Task to carry out:
Beginning with the first line, copy out each line of the material until the line containing "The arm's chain" has been copied as well.

[Provided material Boundary: Start]

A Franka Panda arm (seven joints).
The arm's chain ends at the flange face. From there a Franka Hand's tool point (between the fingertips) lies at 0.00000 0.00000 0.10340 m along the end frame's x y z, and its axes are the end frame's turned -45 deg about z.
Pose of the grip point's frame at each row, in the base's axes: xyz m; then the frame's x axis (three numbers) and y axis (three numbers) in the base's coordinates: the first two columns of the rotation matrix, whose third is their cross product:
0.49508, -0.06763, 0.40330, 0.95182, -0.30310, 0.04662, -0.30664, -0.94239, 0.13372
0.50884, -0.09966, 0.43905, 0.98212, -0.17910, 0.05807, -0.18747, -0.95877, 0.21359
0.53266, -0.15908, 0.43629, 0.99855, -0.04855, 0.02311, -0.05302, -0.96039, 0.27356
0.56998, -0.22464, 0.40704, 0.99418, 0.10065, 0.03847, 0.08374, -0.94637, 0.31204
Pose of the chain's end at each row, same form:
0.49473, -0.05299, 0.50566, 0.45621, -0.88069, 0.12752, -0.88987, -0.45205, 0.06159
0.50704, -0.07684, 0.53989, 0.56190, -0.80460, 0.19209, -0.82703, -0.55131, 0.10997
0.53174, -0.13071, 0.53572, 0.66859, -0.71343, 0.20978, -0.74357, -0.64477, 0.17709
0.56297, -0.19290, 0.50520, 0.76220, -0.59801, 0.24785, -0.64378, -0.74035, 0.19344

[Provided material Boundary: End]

Written solution:
A Franka Panda arm (seven joints).
The arm's chain ends at the flange face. From there a Franka Hand's tool point (between the fingertips) lies at 0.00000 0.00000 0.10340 m along the end frame's x y z, and its axes are the end frame's turned -45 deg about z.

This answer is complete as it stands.